Exercise directions: Below are records to give again exactly; omit each image they contain.

Records excerpted from a collection:
'''

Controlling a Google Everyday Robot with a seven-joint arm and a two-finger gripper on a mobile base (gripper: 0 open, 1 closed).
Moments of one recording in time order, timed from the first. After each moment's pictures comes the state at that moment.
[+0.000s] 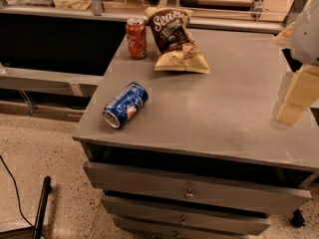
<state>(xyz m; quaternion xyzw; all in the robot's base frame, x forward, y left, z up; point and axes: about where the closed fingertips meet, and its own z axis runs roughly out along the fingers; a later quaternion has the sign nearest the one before) 0.438 -0.216 0.977 -0.60 0.78 -0.04 0.16</state>
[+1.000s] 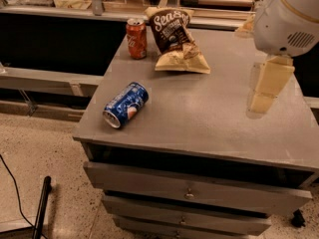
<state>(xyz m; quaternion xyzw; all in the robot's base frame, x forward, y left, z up) 0.464 -0.170 0.979 -0.68 0.72 -0.03 0.16</state>
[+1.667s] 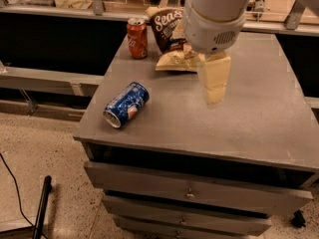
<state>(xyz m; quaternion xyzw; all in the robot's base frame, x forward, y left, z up) 0.500 -0.085 0.966 -0.80 0.58 -0.10 0.12</state>
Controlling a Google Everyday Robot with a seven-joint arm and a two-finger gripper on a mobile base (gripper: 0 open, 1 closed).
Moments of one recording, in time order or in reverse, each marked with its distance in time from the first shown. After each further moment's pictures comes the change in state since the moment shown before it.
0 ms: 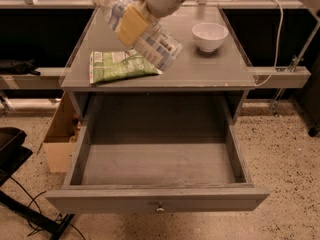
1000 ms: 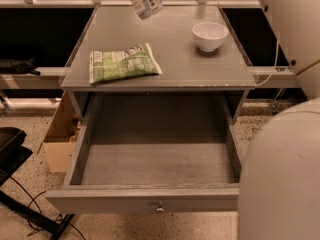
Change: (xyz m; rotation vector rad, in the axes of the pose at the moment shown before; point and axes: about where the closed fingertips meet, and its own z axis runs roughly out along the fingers) arm -0.112 -0.144 0.014 0.088 -0.455 0.068
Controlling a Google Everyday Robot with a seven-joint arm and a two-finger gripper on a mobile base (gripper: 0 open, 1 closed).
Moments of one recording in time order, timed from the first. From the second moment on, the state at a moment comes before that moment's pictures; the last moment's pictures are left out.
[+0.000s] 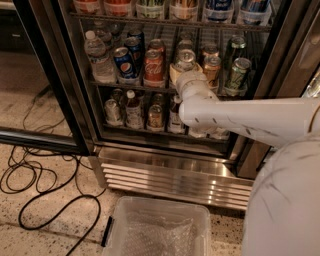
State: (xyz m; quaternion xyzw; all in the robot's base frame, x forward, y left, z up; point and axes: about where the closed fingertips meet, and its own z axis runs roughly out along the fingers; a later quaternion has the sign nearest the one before) arm 0.796 -0.102 0.856 -0.04 0.71 0.03 0.70
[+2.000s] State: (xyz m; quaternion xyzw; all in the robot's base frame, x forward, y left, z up) arm 0.779 -0.065 0.860 -0.04 0.73 0.06 0.68
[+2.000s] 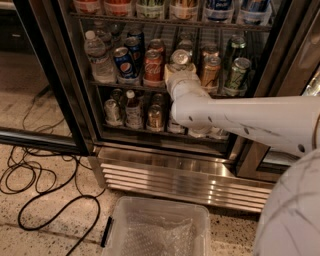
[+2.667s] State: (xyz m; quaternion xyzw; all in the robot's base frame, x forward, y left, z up) arm 0.773 -0.066 0.859 -0.04 0.73 0.06 0.67
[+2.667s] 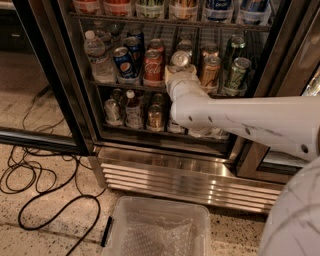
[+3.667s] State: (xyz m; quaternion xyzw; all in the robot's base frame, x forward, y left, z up) arm 0.762 -0.068 0.860 -0.01 0.74 0.06 0.67
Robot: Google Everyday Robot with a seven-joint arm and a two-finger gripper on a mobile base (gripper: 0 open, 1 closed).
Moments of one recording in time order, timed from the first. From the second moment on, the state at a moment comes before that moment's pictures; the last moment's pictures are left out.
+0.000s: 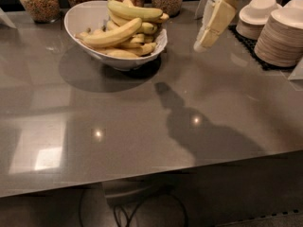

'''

Answer box:
Controlling a Google Everyday Robot with a seven-joint arm and a two-finger gripper on a mobile base (gripper: 0 open, 1 closed).
Moments of one recording in time order, timed from the first. After each moment's pictures comes the state at that moment.
[+0.000s] 
<state>(xyz m; quaternion xyzw; all in the robot's base frame, x forward, y left, z up; point and axes: about where the closed fingertips meet, and its own z axis runs roughly out along the fingers; a later quaternion has the sign nearest the one before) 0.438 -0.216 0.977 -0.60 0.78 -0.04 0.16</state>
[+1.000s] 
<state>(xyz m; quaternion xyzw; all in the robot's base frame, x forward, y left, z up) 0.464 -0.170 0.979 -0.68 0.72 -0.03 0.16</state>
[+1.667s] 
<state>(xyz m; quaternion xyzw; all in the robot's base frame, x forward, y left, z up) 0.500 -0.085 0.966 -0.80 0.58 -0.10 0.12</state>
Controlling a Google Everyday Robot with a seven-joint arm and a two-finger gripper on a mobile base (gripper: 0 open, 1 closed).
Moments of one recording, in time order or in reverse, each marked with its distance in time from the first shown. After each further moment's pictures comes the change in state since the moment shown before it.
0 ms: 
1000 ms: 
Change: (xyz m; rotation vector rad, in the axes of the pose at the moment shown before; point and axes: about where the closed fingertips meet, and its own z axis runs roughly out along the fingers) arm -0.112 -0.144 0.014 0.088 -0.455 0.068
Controlling a Google Everyday Robot with a seven-joint arm and a two-finger gripper on a mobile base (gripper: 0 open, 1 closed).
Moments of one recording in time order, timed from the first. From the second moment on, the state at a moment comes before that moment's pictures; the last moment's pictures are left out.
[+0.000s] 
State: (xyz m; quaternion xyzw; all in the robot's base frame, x forward, y left, z up; point and axes: about where the closed fingertips meet, and its own z axis runs roughly out along the fingers; a later quaternion has the sign nearest the one before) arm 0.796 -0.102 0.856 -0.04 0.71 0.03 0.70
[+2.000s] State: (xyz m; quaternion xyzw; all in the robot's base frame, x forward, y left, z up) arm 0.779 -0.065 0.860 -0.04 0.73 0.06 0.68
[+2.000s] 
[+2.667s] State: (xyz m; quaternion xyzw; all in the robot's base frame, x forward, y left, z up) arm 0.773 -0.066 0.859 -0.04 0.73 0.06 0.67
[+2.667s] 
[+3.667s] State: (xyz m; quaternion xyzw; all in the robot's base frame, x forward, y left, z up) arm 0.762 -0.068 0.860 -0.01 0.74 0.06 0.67
Robot: Google Everyday Robot with a seven-joint arm and a two-finger gripper on a mobile base (gripper: 0 open, 1 closed).
Moments of one recording in time order, timed from the first. From the second moment on, the state at a moment comes before that moment's pictures; the last moment's pictures are left out.
+0.000s: 

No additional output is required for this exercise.